Stefan-Boltzmann law: every surface radiates thermal energy at a rate that climbs with the fourth power of its absolute temperature, P = σAεT⁴. This free calculator solves for the radiated power or the temperature, in any unit, and shows every step of the working.
The Stefan-Boltzmann law tells you how much thermal power a hot surface gives off as electromagnetic radiation. To calculate it, multiply four things together: the Stefan-Boltzmann constant σ (5.670374×10⁻⁸ W·m⁻²·K⁻⁴), the radiating area A, the emissivity ε, and the absolute temperature raised to the fourth power — P = σ·A·ε·T⁴. The answer is a power in watts.

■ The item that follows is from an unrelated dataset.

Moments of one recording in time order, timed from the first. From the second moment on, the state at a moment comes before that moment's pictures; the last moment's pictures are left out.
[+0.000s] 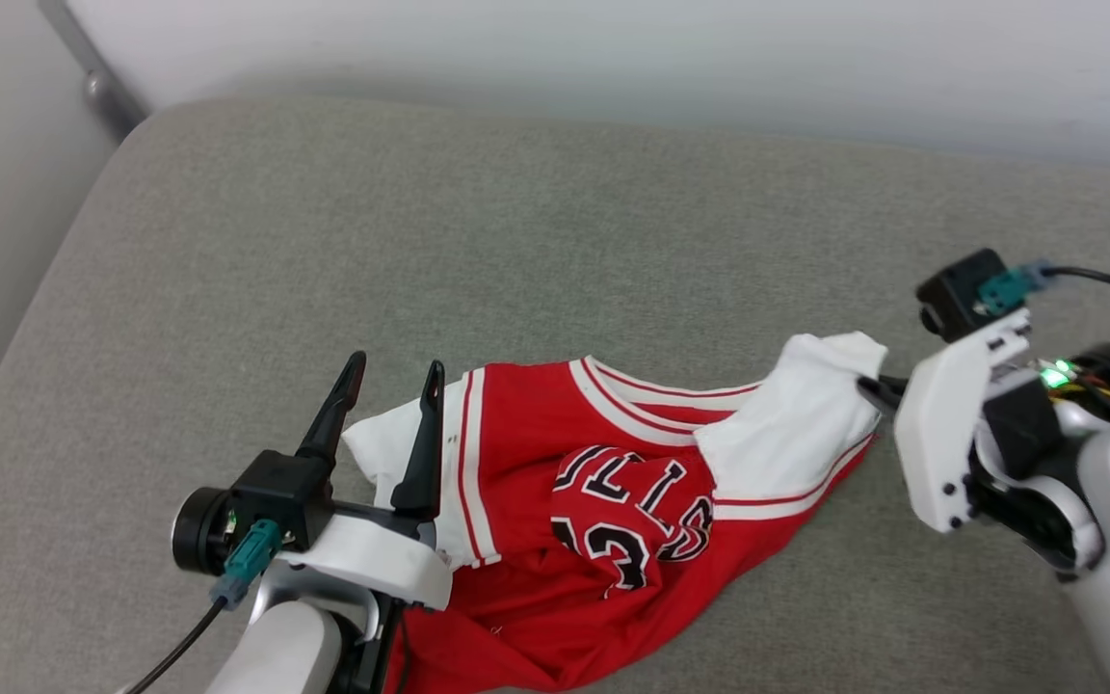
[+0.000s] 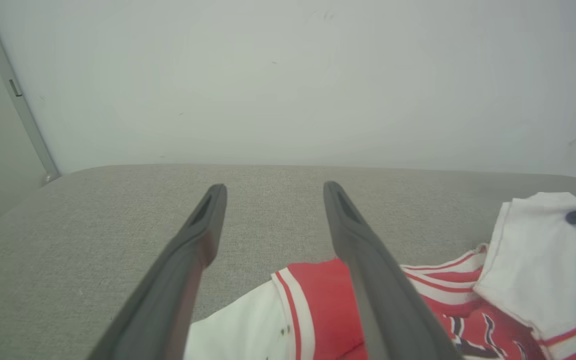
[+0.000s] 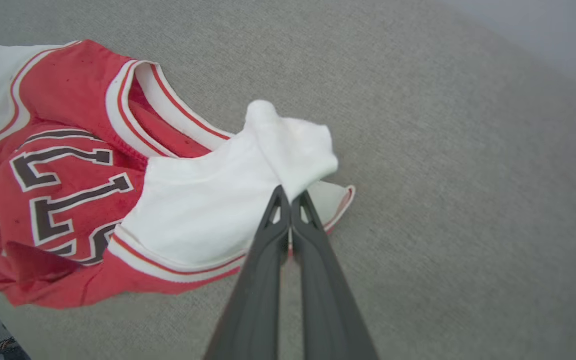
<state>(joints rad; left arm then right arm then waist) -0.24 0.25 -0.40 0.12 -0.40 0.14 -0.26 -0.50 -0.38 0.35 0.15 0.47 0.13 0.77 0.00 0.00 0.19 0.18</state>
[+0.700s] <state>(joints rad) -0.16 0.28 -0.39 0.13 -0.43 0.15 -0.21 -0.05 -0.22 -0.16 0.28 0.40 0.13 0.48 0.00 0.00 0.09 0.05</state>
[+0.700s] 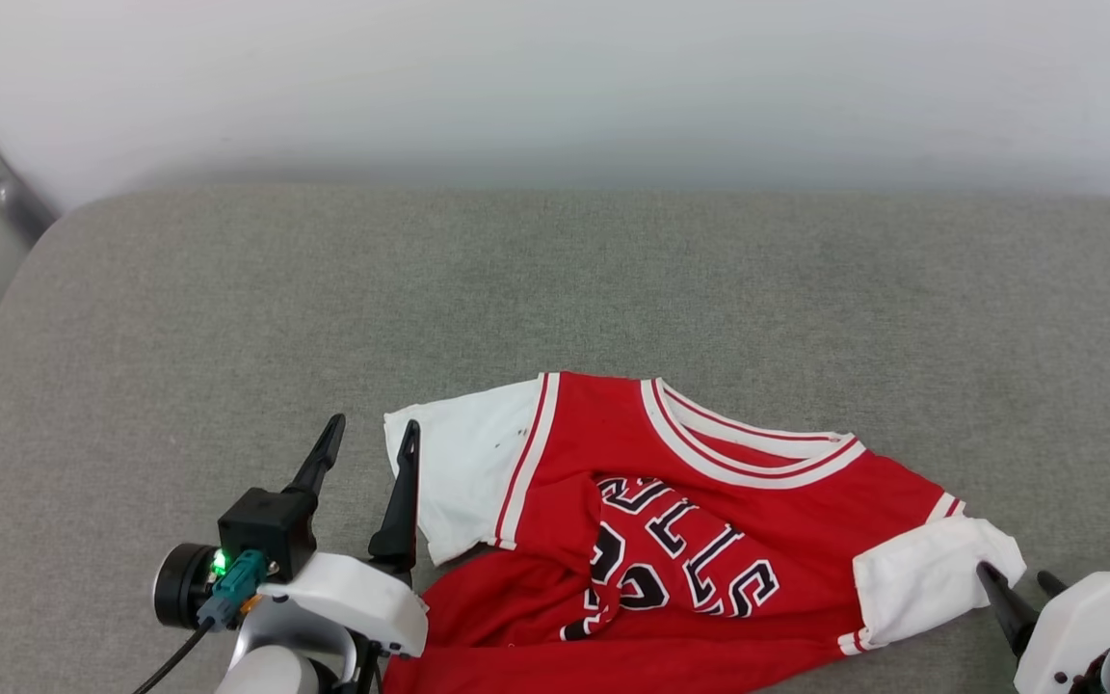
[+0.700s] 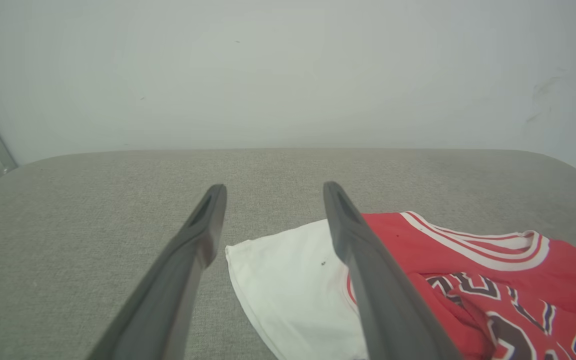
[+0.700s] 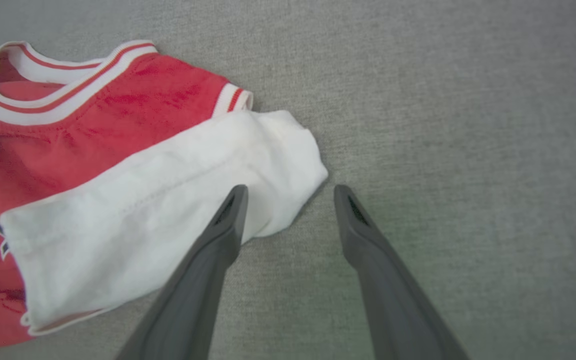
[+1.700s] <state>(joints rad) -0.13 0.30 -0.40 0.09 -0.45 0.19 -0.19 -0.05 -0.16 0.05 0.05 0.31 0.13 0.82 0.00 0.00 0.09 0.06</state>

There are three steps. First, decide whether you want the power or the temperature, and select it in the calculator’s Solve for menu. Second, enter the values you know: the surface area (square metres or square centimetres), the emissivity, and the temperature in kelvin. The emissivity is a fraction between 0 and 1 — use 1 for an ideal black body, or a measured value for a real surface. Third, read the answer with the worked steps, which show the formula, your numbers substituted in, and the result with units.
The single most common mistake is using the wrong temperature scale. The T⁴ term demands an absolute temperature, so values must be in kelvin (K = °C + 273.15). Because the dependence is to the fourth power, a small error in temperature becomes a large error in power. Keeping temperatures in kelvin — as this calculator requires — avoids the problem entirely.
To go the other way and find a surface’s temperature from its emitted power, the law rearranges to T = (P / σAε)^¼. This non-contact method underlies infrared thermometers and astronomical estimates of stellar surface temperatures. For the heat needed to warm a body in the first place, see the specific heat calculator; for the term itself, see the physics glossary.
A black-body radiator (ε = 1) has a surface area of 1 m² and is held at 1000 K. Its radiated power is P = σ·A·ε·T⁴ = 5.670374×10⁻⁸ × 1 × 1 × 1000⁴ ≈ 5.67×10⁴ W, about 56.7 kW. If the temperature is doubled to 2000 K, the T⁴ term grows by a factor of 2⁴ = 16, so the power leaps to roughly 907 kW — illustrating just how steeply thermal radiation rises with temperature.
The Stefan-Boltzmann law underpins the energy balance of stars and planets (including Earth’s climate), the design of furnaces, radiators and incandescent lamps, the calibration of infrared cameras and pyrometers, and the thermal management of spacecraft that can only shed heat by radiation.
The Stefan-Boltzmann law states that the thermal power radiated by a surface is proportional to the fourth power of its absolute temperature: P = σAεT⁴. Here σ is the Stefan-Boltzmann constant, A is the radiating area, ε is the emissivity and T is the temperature in kelvin. Because of the T⁴ term, doubling the absolute temperature increases the radiated power sixteenfold.
The Stefan-Boltzmann constant σ is 5.670374×10⁻⁸ W·m⁻²·K⁻⁴ (more precisely 5.670374419×10⁻⁸). It is a fixed quantity derived from the speed of light, the Planck constant and the Boltzmann constant, and it sets the absolute scale of thermal radiation.
Emissivity (ε) is a number between 0 and 1 that describes how efficiently a surface radiates compared with a perfect black body. A perfect black body has ε = 1, polished metals can be as low as 0.02, and most everyday painted or oxidised surfaces fall between 0.8 and 0.95. Multiply the black-body power by ε to get the real radiated power.
The T⁴ term uses absolute temperature, so the zero point must be absolute zero. Use kelvin, where K = °C + 273.15. Plugging in degrees Celsius gives a badly wrong answer because the law is not linear — a small absolute-temperature error is amplified to the fourth power.
Rearrange the law to T = (P / σAε)^¼. Divide the radiated power by σ, the area and the emissivity, then take the fourth root. Select “Temperature” in the calculator’s “Solve for” menu and it performs this rearrangement automatically — this is the basis of how a pyrometer or infrared thermometer reads temperature without contact.